:: THE RECORDS ::
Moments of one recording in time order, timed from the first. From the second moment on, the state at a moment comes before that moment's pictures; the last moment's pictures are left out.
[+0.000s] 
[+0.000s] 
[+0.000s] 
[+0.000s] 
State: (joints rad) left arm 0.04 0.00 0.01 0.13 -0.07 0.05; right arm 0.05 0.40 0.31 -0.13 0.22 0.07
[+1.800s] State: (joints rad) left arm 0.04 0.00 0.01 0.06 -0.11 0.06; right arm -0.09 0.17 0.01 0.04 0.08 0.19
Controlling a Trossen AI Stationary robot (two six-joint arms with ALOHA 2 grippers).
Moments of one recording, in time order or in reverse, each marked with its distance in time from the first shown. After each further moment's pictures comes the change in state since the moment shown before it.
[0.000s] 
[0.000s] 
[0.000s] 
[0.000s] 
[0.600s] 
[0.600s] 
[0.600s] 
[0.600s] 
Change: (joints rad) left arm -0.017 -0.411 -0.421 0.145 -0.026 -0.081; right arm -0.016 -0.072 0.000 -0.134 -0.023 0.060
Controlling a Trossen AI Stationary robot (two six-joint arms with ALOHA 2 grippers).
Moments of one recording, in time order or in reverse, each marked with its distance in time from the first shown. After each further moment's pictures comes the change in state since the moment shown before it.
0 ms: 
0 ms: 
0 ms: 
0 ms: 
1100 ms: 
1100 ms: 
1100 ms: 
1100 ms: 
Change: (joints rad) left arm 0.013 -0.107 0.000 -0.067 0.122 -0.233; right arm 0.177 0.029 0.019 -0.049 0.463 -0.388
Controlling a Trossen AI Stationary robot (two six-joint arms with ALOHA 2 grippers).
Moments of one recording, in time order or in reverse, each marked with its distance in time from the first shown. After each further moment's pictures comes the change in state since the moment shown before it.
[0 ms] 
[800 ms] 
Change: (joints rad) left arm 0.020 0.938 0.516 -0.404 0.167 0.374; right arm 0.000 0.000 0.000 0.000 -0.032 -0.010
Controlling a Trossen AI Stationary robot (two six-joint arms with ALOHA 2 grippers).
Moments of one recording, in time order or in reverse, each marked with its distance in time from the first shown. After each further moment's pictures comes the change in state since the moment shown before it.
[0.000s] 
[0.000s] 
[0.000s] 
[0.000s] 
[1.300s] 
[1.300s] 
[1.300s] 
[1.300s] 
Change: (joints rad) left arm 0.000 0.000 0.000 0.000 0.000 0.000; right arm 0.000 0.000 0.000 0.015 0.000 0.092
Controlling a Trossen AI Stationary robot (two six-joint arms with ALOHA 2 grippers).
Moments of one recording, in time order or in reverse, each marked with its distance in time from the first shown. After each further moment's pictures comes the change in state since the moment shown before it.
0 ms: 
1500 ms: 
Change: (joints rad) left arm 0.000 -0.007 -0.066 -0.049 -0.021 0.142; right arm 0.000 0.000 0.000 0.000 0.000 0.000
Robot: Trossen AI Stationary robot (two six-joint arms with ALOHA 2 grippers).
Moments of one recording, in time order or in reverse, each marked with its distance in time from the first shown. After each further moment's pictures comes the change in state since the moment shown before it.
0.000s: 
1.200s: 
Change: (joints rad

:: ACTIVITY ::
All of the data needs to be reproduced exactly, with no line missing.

:: SOLUTION FOR THIS TASK ::
Moments of one recording in time order, timed from the first. From the second moment on, the state at a moment comes before that moment's pictures; the last moment's pictures are left out.
[+0.000s] 
[+0.000s] 
[+0.000s] 
[+0.000s] 
State: (joints rad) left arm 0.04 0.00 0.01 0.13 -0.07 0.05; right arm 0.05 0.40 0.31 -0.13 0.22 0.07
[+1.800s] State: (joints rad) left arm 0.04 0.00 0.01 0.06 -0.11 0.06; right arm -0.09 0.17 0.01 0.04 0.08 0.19
Controlling a Trossen AI Stationary robot (two six-joint arms with ALOHA 2 grippers).
Moments of one recording, in time order or in reverse, each marked with its distance in time from the first shown. After each further moment's pictures comes the change in state since the moment shown before it.
[0.000s] 
[0.000s] 
[0.000s] 
[0.000s] 
[0.600s] 
[0.600s] 
[0.600s] 
[0.600s] 
Change: (joints rad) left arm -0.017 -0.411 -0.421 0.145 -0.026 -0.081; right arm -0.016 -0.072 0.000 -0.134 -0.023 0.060
Controlling a Trossen AI Stationary robot (two six-joint arms with ALOHA 2 grippers).
Moments of one recording, in time order or in reverse, each marked with its distance in time from the first shown. After each further moment's pictures comes the change in state since the moment shown before it.
0 ms: 
0 ms: 
0 ms: 
0 ms: 
1100 ms: 
1100 ms: 
1100 ms: 
1100 ms: 
Change: (joints rad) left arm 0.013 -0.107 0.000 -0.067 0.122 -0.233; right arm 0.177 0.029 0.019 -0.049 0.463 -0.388
Controlling a Trossen AI Stationary robot (two six-joint arms with ALOHA 2 grippers).
Moments of one recording, in time order or in reverse, each marked with its distance in time from the first shown. After each further moment's pictures comes the change in state since the moment shown before it.
[0 ms] 
[800 ms] 
Change: (joints rad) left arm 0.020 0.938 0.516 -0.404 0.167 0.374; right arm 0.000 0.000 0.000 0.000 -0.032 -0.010
Controlling a Trossen AI Stationary robot (two six-joint arms with ALOHA 2 grippers).
Moments of one recording, in time order or in reverse, each marked with its distance in time from the first shown. After each further moment's pictures comes the change in state since the moment shown before it.
[0.000s] 
[0.000s] 
[0.000s] 
[0.000s] 
[1.300s] 
[1.300s] 
[1.300s] 
[1.300s] 
Change: (joints rad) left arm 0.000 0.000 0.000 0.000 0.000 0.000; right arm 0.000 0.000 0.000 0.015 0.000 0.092
Controlling a Trossen AI Stationary robot (two six-joint arms with ALOHA 2 grippers).
Moments of one recording, in time order or in reverse, each marked with its distance in time from the first shown. After each further moment's pictures comes the change in state since the moment shown before it.
0 ms: 
1500 ms: 
Change: (joints rad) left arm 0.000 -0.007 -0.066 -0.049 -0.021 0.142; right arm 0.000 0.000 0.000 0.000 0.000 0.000
Robot: Trossen AI Stationary robot (two six-joint arms with ALOHA 2 grippers).
Moments of one recording, in time order or in reverse, each marked with its distance in time from the first shown. After each further moment's pictures comes the change in state since the moment shown before it.
0.000s: 
1.200s: 
Change: (joints rad

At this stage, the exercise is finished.